_Work to be completed_:
Copy out every record below, word for word.

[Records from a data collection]

○ ○ ○ ○ ○ ○ ○

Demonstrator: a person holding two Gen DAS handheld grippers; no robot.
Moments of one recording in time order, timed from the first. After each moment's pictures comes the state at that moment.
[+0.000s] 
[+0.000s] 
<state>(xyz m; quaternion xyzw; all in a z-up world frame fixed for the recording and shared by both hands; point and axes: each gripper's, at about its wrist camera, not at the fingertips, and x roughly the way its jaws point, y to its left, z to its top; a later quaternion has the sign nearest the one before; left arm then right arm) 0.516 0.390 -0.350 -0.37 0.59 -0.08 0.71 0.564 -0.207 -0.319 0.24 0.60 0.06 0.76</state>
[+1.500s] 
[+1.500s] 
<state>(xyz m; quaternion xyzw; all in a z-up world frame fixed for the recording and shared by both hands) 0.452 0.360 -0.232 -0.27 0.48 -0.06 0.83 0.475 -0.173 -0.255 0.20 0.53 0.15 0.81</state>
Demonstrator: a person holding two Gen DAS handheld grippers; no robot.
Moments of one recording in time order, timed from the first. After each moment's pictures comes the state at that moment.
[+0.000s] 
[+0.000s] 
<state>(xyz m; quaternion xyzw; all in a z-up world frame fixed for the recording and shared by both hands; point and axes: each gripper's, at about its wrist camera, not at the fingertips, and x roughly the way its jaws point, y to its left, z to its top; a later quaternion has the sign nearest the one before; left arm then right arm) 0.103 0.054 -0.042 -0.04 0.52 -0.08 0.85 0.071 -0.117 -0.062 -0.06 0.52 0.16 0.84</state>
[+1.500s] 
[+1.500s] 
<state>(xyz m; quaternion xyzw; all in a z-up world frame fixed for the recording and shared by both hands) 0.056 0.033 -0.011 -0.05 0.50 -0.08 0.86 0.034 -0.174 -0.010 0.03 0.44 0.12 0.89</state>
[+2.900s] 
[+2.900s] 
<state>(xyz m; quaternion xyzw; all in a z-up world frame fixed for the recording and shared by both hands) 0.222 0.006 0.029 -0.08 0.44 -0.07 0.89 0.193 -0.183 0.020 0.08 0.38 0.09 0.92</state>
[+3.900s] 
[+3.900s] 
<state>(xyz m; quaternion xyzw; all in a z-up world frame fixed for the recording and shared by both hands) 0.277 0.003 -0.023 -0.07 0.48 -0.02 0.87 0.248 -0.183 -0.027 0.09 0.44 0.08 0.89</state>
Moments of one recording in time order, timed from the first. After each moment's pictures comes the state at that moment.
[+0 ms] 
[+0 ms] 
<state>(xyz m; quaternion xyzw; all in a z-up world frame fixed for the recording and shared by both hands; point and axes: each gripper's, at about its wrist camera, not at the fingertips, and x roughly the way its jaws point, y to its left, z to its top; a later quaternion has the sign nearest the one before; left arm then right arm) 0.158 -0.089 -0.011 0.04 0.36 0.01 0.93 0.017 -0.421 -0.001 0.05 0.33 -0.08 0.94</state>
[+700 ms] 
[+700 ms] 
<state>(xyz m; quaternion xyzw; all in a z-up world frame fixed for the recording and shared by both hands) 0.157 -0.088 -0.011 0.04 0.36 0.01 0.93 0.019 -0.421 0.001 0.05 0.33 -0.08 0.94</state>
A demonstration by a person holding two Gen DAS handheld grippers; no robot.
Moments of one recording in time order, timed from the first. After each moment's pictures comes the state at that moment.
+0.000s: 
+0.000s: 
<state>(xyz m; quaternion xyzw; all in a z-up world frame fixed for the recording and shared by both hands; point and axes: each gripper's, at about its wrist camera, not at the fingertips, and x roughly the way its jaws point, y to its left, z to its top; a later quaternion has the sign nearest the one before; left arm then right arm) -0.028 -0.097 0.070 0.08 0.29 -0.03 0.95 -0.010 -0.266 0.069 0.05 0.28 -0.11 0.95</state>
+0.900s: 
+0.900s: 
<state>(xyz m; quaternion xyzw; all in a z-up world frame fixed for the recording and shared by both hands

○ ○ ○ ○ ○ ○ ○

_Answer section_:
Demonstrator: a person holding two Gen DAS handheld grippers; no robot.
Moments of one recording in time order, timed from the first. After each moment's pictures comes the state at that moment.
[+0.000s] 
[+0.000s] 
<state>(xyz m; quaternion xyzw; all in a z-up world frame fixed for the recording and shared by both hands; point and axes: each gripper's, at about its wrist camera, not at the fingertips, and x roughly the way its jaws point, y to its left, z to its top; a later quaternion has the sign nearest the one before; left arm then right arm) 0.516 0.390 -0.350 -0.37 0.59 -0.08 0.71 0.564 -0.207 -0.319 0.24 0.60 0.06 0.76</state>
[+1.500s] 
[+1.500s] 
<state>(xyz m; quaternion xyzw; all in a z-up world frame fixed for the recording and shared by both hands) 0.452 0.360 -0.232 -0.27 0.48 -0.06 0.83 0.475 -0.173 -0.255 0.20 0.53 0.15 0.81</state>
Demonstrator: a person holding two Gen DAS handheld grippers; no robot.
Moments of one recording in time order, timed from the first. After each moment's pictures comes the state at that moment.
[+0.000s] 
[+0.000s] 
<state>(xyz m; quaternion xyzw; all in a z-up world frame fixed for the recording and shared by both hands; point and axes: each gripper's, at about its wrist camera, not at the fingertips, and x roughly the way its jaws point, y to its left, z to its top; a later quaternion has the sign nearest the one before; left arm then right arm) 0.103 0.054 -0.042 -0.04 0.52 -0.08 0.85 0.071 -0.117 -0.062 -0.06 0.52 0.16 0.84</state>
[+1.500s] 
[+1.500s] 
<state>(xyz m; quaternion xyzw; all in a z-up world frame fixed for the recording and shared by both hands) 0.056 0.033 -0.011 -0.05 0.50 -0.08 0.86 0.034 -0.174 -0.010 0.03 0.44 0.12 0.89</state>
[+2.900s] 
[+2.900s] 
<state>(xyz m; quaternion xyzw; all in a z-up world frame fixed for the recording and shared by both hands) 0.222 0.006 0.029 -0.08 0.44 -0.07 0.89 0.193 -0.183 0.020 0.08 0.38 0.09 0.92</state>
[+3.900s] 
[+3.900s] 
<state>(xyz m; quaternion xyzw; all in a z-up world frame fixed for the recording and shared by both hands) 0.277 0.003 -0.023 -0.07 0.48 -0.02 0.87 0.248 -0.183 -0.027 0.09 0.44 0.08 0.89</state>
Moments of one recording in time order, timed from the first. After each moment's pictures comes the state at that moment.
[+0 ms] 
[+0 ms] 
<state>(xyz m; quaternion xyzw; all in a z-up world frame fixed for the recording and shared by both hands; point and axes: each gripper's, at about its wrist camera, not at the fingertips, and x roughly the way its jaws point, y to its left, z to its top; a later quaternion has the sign nearest the one before; left arm then right arm) 0.158 -0.089 -0.011 0.04 0.36 0.01 0.93 0.017 -0.421 -0.001 0.05 0.33 -0.08 0.94</state>
[+700 ms] 
[+700 ms] 
<state>(xyz m; quaternion xyzw; all in a z-up world frame fixed for the recording and shared by both hands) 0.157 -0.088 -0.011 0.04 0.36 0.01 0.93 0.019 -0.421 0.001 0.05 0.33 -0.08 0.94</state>
A demonstration by a person holding two Gen DAS handheld grippers; no robot.
Moments of one recording in time order, timed from the first. After each moment's pictures comes the state at that moment.
+0.000s: 
+0.000s: 
<state>(xyz m; quaternion xyzw; all in a z-up world frame fixed for the recording and shared by both hands; point and axes: each gripper's, at about its wrist camera, not at the fingertips, and x roughly the way its jaws point, y to its left, z to its top; a later quaternion has the sign nearest the one before; left arm then right arm) -0.028 -0.097 0.070 0.08 0.29 -0.03 0.95 -0.010 -0.266 0.069 0.05 0.28 -0.11 0.95</state>
+0.900s: 
+0.900s: 
<state>(xyz m; quaternion xyzw; all in a z-up world frame fixed for the recording and shared by both hands

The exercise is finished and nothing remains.